El trabajo publicado ahora en Science por Serrano y su equipo analiza qué sucede en los tejidos vivos cuando se induce la reprogramación utilizando OSKM y lo que han observado cambia la idea que teníamos hasta ahora sobre esta técnica.

“Los genes de Yamanaka son poco eficientes induciendo reprogramación, o pluripotencia, en las células altamente especializadas de un organismo adulto”, explica Lluc Mosteiro, primera firmante del trabajo y principal responsable del trabajo experimental. Sus observaciones indican que el daño tisular juega un papel muy importante que complementa a los genes OSKM.

Esta relación entre daño tisular y reprogramación está mediada por una molécula proinflamatoria, la interleucina-6 (IL6). Sin su presencia, los genes OSKM son mucho menos eficientes induciendo la reprogramación. Estos hallazgos sugieren la siguiente secuencia de eventos: la expresión de los genes OSKM produce un daño en las células; en consecuencia, éstas secretan IL6; la presencia de esta molécula hace que algunas células vecinas se reprogramen.

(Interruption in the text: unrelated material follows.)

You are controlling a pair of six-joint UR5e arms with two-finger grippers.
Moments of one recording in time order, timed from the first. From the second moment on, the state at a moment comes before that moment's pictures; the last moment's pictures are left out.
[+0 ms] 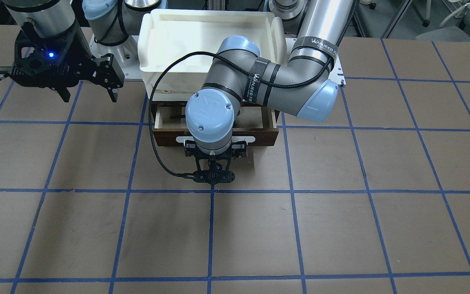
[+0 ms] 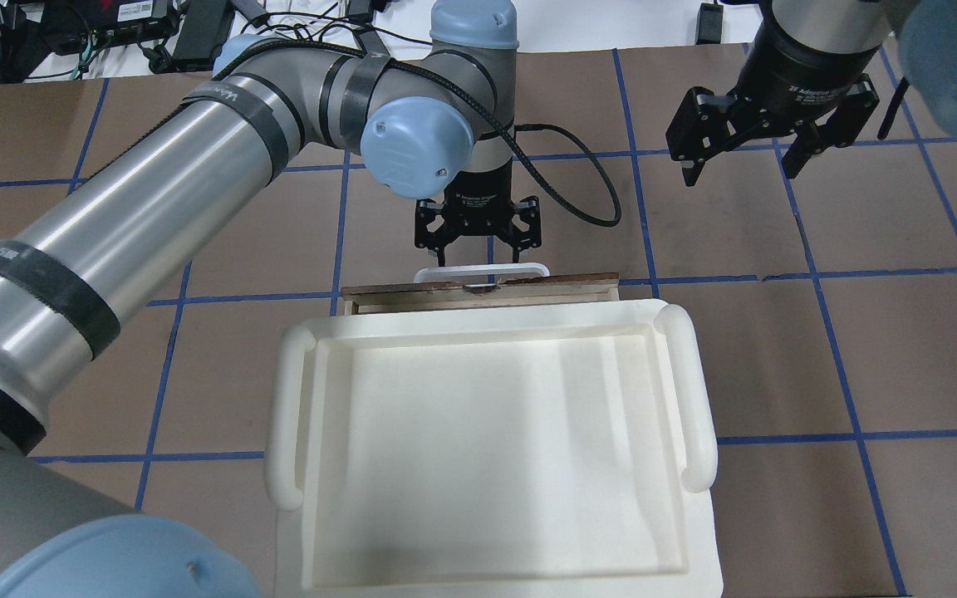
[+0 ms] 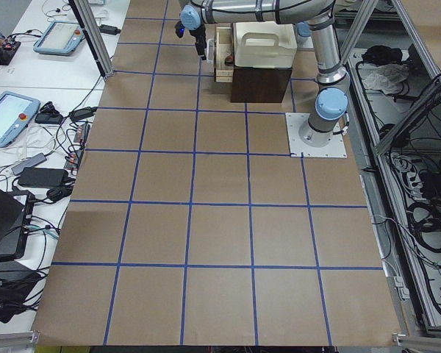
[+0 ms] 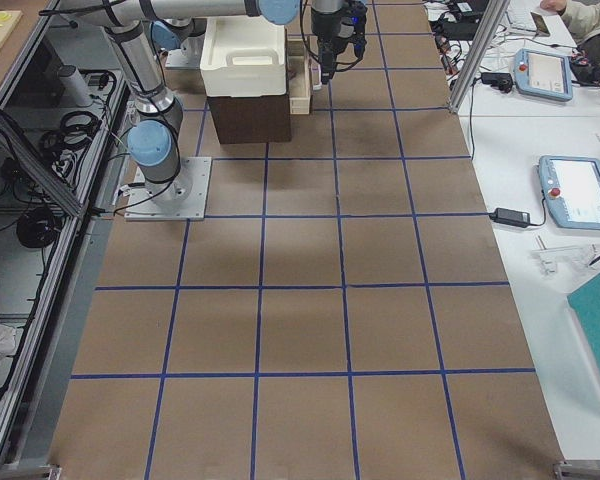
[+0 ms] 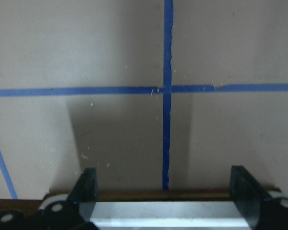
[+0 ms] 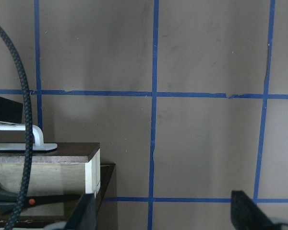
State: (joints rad) left arm -1.95 -2.07 -1.38 -1.55 1.51 -0.36; right arm 1.58 -1.58 1.54 -1.55 -1.58 -0.02
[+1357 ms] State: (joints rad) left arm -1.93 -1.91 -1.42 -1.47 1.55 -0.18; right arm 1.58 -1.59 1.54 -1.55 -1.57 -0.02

Identificado el papel esencial de IL6, Serrano, Mosteiro y el resto del equipo trabajan en la actualidad con diferentes aproximaciones farmacológicas para aumentar el grado de reprogramación. Esto podría ayudar a mejorar la regeneración de los tejidos dañados, incluso en ausencia de los factores de Yamanaka. Mejorar esta capacidad de reparación tendría evidentes consecuencias para la medicina regenerativa, incluyendo el tratamiento de múltiples patologías y procesos degenerativos asociados al envejecimiento.